The second requirement for labeling an intervention as effective is functional control. Similar to group designs, demonstrating functional control using a within-subject design involves comparison of observations in a treatment condition to observations in a control condition. This control condition is often referred to as a baseline period and provides measurement of the behavior in the absence of the intervention. Observations are typically collected until stability in responding is achieved or the behavior is trending (i.e., increase or decreasing) in a direction opposite to the intended effect of the intervention. The overall level, variability, and trend during the baseline control condition is then compared to the level, variability, and trend during the intervention condition. If these comparisons can be verified and replicated within a subject, the intervention could be argued to have demonstrated functional control over responding. How verification and replication are demonstrated visually depends on the type of within-subject design used.

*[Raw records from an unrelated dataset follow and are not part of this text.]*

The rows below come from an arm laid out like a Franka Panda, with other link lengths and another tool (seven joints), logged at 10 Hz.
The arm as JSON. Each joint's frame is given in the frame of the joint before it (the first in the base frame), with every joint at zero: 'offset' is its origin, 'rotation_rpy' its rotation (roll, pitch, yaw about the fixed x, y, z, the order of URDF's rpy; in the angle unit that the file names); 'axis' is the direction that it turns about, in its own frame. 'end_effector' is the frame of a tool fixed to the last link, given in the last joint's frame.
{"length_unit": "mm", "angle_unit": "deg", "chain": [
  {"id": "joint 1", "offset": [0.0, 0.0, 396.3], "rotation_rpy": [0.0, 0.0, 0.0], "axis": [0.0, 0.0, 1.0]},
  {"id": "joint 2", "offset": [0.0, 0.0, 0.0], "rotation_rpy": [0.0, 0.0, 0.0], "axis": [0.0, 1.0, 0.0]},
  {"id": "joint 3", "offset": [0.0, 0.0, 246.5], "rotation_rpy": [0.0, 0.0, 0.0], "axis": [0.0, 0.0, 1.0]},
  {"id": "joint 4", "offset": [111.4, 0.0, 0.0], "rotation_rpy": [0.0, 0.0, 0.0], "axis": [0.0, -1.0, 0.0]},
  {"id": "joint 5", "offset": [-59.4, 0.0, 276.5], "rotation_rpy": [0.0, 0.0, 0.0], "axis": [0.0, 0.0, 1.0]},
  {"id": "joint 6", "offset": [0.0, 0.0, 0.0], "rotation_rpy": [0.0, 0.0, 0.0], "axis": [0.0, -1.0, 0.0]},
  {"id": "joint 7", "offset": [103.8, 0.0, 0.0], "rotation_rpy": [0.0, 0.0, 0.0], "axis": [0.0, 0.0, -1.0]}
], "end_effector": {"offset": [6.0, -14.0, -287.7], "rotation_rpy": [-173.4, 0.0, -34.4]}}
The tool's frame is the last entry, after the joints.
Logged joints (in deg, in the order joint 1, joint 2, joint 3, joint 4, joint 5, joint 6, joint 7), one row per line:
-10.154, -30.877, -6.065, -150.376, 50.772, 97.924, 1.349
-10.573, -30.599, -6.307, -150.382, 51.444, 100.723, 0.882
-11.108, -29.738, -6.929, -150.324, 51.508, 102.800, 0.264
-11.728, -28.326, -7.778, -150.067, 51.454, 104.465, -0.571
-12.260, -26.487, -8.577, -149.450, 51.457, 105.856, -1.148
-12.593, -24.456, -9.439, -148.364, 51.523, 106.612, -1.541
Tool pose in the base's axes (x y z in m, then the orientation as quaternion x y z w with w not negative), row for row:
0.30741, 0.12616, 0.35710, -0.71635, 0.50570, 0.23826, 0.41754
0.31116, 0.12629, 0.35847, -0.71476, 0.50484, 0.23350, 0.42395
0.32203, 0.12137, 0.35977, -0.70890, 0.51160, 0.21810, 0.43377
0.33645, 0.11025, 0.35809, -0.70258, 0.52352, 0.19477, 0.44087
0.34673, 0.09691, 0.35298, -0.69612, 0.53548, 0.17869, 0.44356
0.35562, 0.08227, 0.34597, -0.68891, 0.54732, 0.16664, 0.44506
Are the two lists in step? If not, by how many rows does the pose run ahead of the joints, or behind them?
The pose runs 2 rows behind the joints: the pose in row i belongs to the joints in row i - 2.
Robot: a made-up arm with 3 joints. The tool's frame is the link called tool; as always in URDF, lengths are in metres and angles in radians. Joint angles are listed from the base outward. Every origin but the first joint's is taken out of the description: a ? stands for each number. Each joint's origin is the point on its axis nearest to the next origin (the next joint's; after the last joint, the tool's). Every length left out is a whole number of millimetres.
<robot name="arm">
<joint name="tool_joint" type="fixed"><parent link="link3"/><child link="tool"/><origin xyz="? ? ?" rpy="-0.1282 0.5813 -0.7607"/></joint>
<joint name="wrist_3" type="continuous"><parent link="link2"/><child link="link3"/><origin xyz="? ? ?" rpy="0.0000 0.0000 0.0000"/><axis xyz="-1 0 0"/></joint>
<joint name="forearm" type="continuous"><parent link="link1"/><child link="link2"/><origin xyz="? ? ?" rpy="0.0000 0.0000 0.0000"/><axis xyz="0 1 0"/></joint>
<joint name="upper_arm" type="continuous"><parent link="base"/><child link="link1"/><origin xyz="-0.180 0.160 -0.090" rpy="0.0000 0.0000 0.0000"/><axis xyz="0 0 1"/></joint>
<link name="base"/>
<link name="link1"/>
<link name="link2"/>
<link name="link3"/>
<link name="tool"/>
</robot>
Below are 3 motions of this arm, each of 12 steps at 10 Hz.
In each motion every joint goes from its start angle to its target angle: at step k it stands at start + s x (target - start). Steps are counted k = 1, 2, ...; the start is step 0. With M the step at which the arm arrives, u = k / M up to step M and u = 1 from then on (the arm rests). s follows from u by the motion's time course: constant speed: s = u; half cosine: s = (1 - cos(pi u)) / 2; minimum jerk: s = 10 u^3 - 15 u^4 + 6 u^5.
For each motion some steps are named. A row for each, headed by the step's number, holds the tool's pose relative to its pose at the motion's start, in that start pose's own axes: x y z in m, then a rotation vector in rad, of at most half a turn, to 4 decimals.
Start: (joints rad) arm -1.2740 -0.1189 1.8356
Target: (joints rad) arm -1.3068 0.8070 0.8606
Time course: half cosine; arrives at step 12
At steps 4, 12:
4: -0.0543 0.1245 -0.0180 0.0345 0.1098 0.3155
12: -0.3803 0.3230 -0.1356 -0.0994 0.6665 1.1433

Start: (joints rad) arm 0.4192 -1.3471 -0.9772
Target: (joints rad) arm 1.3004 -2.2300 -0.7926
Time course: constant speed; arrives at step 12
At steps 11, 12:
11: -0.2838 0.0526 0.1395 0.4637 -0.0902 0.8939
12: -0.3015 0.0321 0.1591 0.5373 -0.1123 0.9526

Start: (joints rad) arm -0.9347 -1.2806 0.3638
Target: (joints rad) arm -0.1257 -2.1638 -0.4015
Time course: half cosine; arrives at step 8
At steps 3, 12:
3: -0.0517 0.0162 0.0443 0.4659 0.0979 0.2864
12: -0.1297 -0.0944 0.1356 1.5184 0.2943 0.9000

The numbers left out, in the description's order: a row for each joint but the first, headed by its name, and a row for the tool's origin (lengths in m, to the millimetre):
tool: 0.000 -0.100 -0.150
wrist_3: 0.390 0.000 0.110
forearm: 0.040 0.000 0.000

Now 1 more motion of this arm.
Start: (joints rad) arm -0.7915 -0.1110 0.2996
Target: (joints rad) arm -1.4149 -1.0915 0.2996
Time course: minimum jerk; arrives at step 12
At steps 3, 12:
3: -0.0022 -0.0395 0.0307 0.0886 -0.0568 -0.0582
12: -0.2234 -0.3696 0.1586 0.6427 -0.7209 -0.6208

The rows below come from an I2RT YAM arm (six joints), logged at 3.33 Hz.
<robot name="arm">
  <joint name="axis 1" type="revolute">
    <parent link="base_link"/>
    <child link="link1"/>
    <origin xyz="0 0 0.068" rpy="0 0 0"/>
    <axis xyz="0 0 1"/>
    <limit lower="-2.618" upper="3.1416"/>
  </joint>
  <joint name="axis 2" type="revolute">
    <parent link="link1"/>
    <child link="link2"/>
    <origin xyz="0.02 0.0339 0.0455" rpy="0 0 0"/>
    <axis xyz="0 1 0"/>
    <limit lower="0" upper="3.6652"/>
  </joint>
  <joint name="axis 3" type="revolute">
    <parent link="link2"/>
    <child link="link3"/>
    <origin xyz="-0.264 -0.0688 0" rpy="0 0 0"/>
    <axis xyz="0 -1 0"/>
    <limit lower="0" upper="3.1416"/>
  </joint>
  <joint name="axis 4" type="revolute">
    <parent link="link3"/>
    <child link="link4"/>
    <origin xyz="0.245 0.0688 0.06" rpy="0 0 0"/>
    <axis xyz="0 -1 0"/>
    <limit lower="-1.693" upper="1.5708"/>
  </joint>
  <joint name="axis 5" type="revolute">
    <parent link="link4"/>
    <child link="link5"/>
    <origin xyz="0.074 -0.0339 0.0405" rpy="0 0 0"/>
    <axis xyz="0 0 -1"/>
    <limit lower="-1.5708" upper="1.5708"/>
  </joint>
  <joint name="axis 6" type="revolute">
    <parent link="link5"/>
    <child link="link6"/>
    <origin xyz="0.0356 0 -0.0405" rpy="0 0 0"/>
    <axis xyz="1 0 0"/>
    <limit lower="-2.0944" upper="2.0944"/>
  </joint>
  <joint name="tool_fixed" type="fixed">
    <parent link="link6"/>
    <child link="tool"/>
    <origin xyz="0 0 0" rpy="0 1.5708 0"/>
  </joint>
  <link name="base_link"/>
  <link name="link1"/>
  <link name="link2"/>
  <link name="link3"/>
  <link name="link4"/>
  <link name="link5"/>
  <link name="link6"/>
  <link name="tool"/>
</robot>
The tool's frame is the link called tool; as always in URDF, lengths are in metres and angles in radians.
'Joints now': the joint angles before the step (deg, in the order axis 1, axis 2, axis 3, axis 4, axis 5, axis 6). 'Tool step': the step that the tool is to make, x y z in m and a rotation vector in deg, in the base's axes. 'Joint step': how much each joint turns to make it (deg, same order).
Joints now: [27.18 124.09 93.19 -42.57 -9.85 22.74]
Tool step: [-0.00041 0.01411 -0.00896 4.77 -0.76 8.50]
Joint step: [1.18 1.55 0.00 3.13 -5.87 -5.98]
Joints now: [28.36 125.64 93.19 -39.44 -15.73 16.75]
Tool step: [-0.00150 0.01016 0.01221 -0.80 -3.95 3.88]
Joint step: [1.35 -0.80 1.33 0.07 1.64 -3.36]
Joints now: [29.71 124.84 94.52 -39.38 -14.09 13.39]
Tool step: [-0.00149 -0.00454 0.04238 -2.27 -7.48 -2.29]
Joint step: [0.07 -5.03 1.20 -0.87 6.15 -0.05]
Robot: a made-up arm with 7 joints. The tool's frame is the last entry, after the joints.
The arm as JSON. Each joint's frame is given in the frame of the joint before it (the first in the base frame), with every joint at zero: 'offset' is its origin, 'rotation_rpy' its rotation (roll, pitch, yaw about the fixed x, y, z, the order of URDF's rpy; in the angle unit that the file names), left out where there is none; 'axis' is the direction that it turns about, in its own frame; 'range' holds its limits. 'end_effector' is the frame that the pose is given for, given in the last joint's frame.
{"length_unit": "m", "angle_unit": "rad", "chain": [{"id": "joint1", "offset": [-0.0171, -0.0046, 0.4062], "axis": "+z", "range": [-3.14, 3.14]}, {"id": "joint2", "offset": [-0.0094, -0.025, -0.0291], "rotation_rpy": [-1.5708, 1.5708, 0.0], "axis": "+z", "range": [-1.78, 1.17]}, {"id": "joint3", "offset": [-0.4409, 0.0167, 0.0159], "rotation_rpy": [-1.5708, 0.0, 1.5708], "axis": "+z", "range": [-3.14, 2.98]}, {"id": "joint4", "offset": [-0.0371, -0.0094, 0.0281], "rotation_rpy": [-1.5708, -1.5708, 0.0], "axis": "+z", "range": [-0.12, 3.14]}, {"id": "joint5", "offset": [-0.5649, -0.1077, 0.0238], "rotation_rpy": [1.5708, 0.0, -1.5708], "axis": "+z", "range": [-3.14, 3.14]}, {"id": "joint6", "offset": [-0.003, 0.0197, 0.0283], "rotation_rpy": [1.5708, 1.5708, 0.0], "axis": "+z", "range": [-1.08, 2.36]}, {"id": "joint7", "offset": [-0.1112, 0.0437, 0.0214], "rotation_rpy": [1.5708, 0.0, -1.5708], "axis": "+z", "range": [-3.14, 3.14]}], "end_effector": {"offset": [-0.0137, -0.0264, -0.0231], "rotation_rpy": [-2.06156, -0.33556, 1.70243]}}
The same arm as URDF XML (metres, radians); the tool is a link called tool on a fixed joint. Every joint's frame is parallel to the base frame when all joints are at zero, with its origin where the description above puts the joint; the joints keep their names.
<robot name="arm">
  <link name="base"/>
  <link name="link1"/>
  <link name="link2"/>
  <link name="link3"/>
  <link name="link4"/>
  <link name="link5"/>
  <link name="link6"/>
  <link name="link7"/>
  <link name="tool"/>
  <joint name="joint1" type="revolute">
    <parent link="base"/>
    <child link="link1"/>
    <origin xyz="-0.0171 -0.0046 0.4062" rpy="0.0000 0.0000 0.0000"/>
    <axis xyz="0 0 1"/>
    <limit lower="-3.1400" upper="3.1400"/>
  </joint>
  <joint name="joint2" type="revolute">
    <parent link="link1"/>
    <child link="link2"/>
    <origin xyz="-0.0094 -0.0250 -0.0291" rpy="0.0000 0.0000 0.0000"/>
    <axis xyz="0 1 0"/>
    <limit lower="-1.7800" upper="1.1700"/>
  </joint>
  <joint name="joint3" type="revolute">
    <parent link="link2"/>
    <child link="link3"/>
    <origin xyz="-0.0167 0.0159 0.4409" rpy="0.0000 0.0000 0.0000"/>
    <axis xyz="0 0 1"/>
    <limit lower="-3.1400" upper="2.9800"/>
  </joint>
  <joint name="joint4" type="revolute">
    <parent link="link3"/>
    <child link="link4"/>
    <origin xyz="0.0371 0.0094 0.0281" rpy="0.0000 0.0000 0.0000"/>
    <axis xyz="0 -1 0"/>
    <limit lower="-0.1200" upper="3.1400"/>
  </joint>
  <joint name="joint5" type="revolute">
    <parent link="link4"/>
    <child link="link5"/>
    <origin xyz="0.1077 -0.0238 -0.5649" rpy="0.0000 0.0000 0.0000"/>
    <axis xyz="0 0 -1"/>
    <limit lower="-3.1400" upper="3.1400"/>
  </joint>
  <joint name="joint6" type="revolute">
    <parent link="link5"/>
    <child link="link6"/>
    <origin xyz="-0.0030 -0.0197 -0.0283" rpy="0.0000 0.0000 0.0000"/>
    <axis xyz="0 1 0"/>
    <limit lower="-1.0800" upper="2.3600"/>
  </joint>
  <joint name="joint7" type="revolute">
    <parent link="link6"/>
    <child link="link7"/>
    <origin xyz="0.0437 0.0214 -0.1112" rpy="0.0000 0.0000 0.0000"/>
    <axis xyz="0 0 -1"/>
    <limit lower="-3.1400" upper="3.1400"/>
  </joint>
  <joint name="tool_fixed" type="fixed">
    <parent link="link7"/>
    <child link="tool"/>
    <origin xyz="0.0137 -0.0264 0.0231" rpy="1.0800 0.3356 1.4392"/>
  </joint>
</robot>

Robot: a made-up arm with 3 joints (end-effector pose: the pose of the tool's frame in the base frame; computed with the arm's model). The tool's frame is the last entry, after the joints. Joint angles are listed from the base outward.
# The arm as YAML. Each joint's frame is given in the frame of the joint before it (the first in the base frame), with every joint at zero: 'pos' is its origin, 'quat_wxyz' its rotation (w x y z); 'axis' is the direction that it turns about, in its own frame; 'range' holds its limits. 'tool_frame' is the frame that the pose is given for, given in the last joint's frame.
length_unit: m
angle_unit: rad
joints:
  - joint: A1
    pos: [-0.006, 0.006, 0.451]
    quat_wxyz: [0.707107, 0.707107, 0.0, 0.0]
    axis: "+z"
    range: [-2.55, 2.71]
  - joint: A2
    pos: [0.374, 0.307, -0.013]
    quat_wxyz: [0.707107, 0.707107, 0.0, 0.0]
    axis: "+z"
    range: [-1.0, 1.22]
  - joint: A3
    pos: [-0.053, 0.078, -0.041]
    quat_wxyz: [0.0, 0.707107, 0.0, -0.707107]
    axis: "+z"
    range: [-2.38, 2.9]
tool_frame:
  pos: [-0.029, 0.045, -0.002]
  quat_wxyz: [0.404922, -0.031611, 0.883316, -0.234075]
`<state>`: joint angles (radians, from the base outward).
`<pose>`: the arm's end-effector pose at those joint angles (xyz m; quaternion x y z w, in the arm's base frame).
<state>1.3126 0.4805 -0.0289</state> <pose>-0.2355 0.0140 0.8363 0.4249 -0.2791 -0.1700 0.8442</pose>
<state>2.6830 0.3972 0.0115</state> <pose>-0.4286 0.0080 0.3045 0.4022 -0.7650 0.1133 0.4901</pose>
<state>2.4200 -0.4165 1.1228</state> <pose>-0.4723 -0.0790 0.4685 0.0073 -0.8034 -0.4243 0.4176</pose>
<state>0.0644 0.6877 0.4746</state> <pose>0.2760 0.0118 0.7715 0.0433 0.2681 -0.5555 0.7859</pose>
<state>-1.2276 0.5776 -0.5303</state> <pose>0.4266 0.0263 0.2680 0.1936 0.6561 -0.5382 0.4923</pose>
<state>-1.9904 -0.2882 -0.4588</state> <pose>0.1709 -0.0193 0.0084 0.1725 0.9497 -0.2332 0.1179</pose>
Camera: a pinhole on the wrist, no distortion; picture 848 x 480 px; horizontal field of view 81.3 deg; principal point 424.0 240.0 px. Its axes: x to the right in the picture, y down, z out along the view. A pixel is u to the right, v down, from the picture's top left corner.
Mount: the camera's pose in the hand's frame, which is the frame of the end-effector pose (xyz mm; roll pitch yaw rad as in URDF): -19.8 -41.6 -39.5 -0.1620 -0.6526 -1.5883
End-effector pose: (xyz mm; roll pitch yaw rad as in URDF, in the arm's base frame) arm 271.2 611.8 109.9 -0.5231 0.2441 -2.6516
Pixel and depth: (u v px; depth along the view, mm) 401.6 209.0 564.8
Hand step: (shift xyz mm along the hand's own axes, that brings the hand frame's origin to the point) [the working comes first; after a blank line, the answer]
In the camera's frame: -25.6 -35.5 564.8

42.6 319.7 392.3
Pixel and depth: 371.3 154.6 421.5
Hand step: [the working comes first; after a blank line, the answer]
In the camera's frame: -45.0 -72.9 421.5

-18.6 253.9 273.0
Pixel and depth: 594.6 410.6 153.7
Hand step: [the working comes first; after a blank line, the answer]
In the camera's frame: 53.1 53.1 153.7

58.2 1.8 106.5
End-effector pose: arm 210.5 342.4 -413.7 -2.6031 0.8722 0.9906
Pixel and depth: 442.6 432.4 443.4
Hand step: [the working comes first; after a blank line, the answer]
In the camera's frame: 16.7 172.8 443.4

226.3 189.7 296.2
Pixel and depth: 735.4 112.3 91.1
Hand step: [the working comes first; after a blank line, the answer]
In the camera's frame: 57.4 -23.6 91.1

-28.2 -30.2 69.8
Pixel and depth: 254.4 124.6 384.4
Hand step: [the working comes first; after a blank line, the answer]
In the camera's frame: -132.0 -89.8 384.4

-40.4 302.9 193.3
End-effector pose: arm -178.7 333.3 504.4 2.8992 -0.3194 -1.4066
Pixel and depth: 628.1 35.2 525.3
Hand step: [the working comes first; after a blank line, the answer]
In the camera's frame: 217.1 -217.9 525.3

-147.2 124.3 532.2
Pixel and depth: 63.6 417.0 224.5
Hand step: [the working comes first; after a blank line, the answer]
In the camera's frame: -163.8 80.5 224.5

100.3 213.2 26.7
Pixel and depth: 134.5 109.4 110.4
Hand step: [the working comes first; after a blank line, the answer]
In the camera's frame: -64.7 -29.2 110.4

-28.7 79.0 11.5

Common Within-Subject Designs

ABAB reversal design

Figure 1 shows an example ABAB reversal design. This design starts in a baseline/control condition until one of two things occur. First would be that stability in responding is observed. Stability can be defined as an absence of trend (behavior increasing or decreasing) and all measures fall within a small range of values (low variability) [11]. Second would be that the data path has a trend in the opposite direction to what is expected with the intervention. For example, if an intervention is aimed at decreasing self-injurious behavior, an increasing baseline trend would suggest the researcher could implement the intervention. This is because reduction in selfinjurious behavior during the intervention would not be confounded with the baseline trend (Figure 1).